Snyk's real strength is IDE integration. The VS Code extension shows findings inline as you type, with explanations and fix suggestions. This is faster feedback than waiting for CI.

// .vscode/settings.json
{
  "snyk.features.codeSecurity": true,
  "snyk.features.codeQuality": true,
  "snyk.features.openSourceSecurity": true,
  "snyk.severity": {
    "critical": true,
    "high": true,
    "medium": true,
    "low": false
  }
}

Building a Defense-in-Depth Pipeline

No single tool catches everything. The practical approach is to layer them:

IDE (real-time): Snyk Code or Semgrep LSP -- immediate feedback while typing
Pre-commit: Semgrep with your custom rules -- fast, catches obvious issues
CI (pull request): Semgrep (full ruleset) + CodeQL -- comprehensive analysis before merge
Nightly: SonarQube -- track trends, enforce quality gates on the full codebase

# .pre-commit-config.yaml
repos:
  - repo: https://github.com/semgrep/semgrep
    rev: v1.60.0
    hooks:
      - id: semgrep
        args: ['--config', 'auto', '--config', '.semgrep/', '--error']

Handling False Positives

Every static analysis tool produces false positives. Have a clear process:

// Semgrep: inline suppression
// nosemgrep: no-raw-sql-queries
const result = db.query(`SELECT * FROM ${tableName}`, []);

// CodeQL: suppression in codeql-config.yml
// SonarQube: mark as "Won't Fix" in the UI with a comment explaining why

Keep a .semgrepignore file for paths that do not need scanning (generated code, vendor directories, test fixtures):

# .semgrepignore
vendor/
generated/
**/testdata/
*.min.js

Which Tool to Start With

Start with Semgrep if you want fast results with minimal setup. You can be scanning your codebase in five minutes and writing custom rules in an afternoon. It is the highest return on investment for most teams.
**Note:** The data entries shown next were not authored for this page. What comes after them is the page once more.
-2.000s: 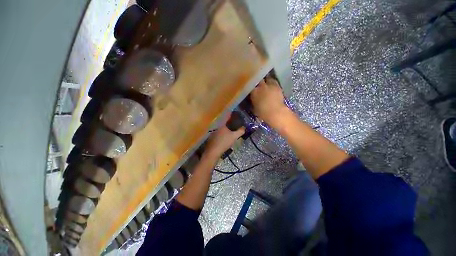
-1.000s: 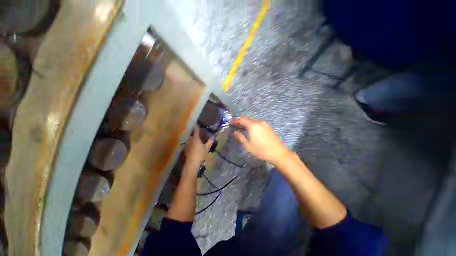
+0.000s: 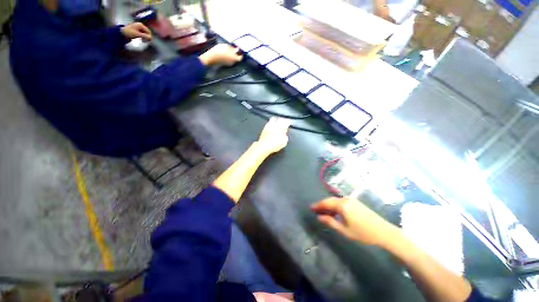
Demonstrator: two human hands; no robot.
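Note:
A row of square work lights [image 3: 304, 81] with black frames and pale faces lies along the bench. Their black cables [image 3: 269, 112] trail toward the near edge, with small pale tags on some. My left hand [image 3: 275, 135] is at the cables, its fingertips beside one; blur hides whether it grips it. My right hand [image 3: 348, 219] is over the bench, fingers slightly apart, with nothing visible in it. A red wire [image 3: 323, 172] loops beside a shiny clear heap [image 3: 369, 177] just beyond my right hand.
Another worker in dark blue [image 3: 100, 88] is at the left, one hand at the far end of the lights. A white glossy stack [image 3: 434, 233] lies at the right. A metal frame [image 3: 473, 227] with a clear panel stands behind. Brown boards [image 3: 340, 47] lie at the back.
The view has swung from the shelf rack with round dark parts to the bench. My hands have left the shelf and are now over the bench, further apart.

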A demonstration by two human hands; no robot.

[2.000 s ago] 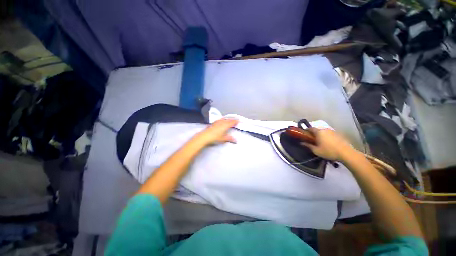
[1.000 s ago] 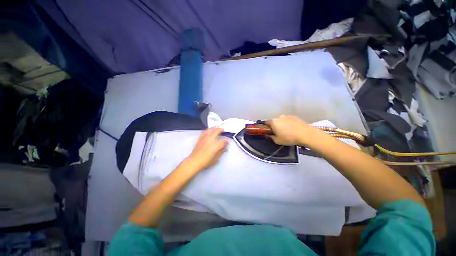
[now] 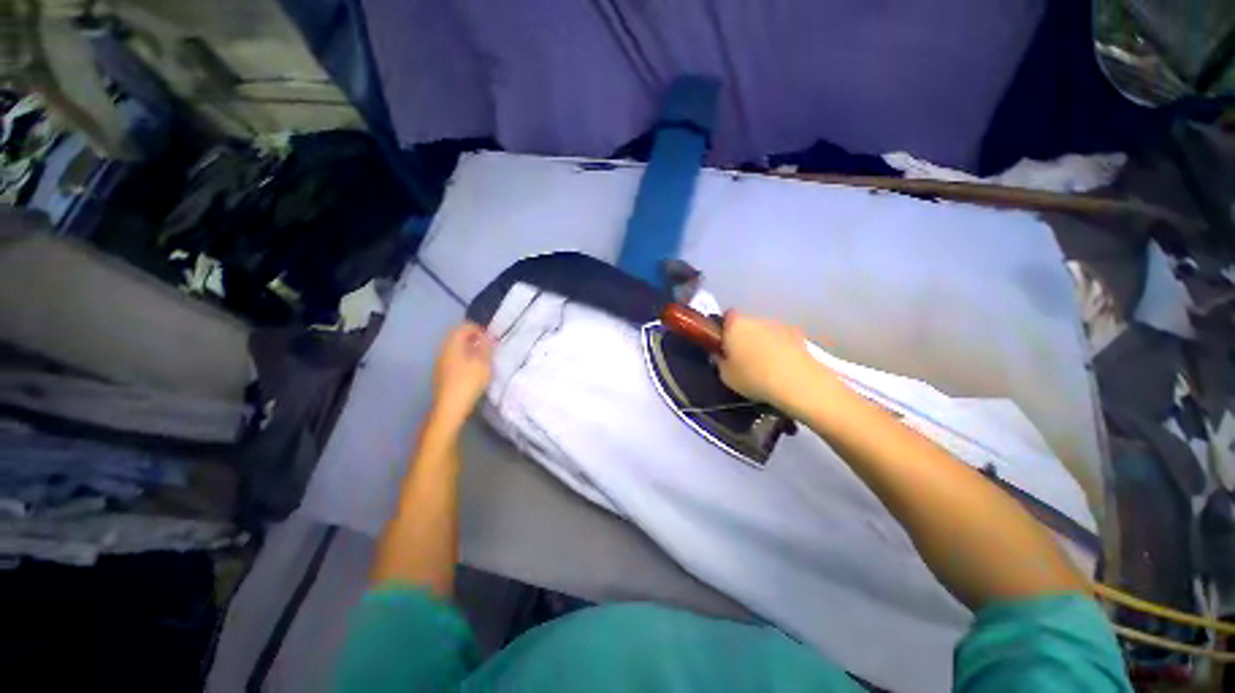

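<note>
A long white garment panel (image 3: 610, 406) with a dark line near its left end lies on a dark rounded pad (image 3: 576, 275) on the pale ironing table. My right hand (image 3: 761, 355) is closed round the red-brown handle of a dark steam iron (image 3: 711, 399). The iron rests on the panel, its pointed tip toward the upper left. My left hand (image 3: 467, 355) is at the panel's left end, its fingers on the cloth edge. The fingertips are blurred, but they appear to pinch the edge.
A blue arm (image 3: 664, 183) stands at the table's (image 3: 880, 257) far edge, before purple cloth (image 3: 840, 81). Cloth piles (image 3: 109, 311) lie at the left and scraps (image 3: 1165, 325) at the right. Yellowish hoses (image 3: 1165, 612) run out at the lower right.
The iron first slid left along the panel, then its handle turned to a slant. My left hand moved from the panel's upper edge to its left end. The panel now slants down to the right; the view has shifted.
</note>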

Add CodeQL if you are on GitHub and want deep vulnerability analysis. The default queries catch real bugs, and it is free for open-source.

Add SonarQube if your organization needs code quality dashboards, trend tracking, and quality gates. It is a management tool as much as a developer tool.

Add Snyk Code if you want real-time IDE feedback and your team is willing to pay for it.

The tools are complementary, not competing. Semgrep catches pattern-based issues fast. CodeQL catches data flow issues deep. SonarQube tracks quality over time. Running all of them is not overkill -- it is defense in depth.